Conte. A voi bastan trecento?
Tonina. Oh che caro sior Conte! Me piase el complimento.
Perchè de prima donna le mie rason ho cesse,
Se vol pregiudicarme anca in tel interesse.
Voggio la paga istessa.
Conte. Ehi signora Tognina,
Li trecento zecchini li prenderà l’Annina.
Tonina. Sia maledetto! almanco lassème che me sfoga.
Conte. Volete o non volete?
Tonina. Bisognerà che i toga.
Conte. Brava, così mi piace. Due sono accomodate. (ad Alì)
Alì. Terza non vorrà star. (al Conte)
Conte. Eh via, non ci pensate.
Son da voi, signorina. (ad Annina)
Annina. Me za so al mi destin,
A far l’ultima part, e per dusent zechin.1
Conte. Questo è il posto e la paga che a voi vien destinata.
Vi piace o non vi piace?
Annina. Cosa volel che diga:
Za ved apertament, ch’è inutil la fadiga,
A farò quel ch’al vol.
Conte. Sentite? Si contenta. (ad Alì)
Per la sua compiacenza, siano dugento e trenta.

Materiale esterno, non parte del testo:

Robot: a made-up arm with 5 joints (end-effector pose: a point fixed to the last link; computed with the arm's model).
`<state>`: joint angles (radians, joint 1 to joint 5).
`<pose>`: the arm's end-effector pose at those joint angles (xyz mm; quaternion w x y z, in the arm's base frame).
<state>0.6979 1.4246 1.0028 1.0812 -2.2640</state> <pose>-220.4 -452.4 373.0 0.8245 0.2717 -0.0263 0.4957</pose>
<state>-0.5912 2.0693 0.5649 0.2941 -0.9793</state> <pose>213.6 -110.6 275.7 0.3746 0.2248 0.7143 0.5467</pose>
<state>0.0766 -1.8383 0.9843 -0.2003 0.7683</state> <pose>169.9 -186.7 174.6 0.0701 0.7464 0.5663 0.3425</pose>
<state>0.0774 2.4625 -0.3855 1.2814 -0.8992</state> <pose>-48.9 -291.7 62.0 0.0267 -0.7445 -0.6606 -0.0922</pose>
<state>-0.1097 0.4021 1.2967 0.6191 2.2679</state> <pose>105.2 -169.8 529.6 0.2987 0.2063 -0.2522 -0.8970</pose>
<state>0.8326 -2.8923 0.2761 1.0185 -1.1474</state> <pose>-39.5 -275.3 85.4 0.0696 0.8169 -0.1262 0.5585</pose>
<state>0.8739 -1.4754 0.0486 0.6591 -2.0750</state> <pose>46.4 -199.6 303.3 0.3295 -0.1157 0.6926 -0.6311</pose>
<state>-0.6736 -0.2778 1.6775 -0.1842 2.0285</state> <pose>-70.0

Annina. Grazie alla so buntà.
Lucrezia. Vo’ anch’io l’accrescimento.
Tonina. Anca mi voggio i trenta, a zonta dei tresento.
Lucrezia. È giusto, e li vogliamo.
Tonina. Se no, faremo el diavolo.
Conte. Fate quel che volete, ei non vi cresce un pavolo.
Ecco qui le scritture, son belle e preparate;
Se volete, firmatele, se non vi piace, andate.
Lucrezia. Strillar per trenta ruspi alfin non mette conto,
Noi faccio pel danaro, mi scaldo per l’affronto.
- ↑ L’edizione Savioli aggiunge: È la verità.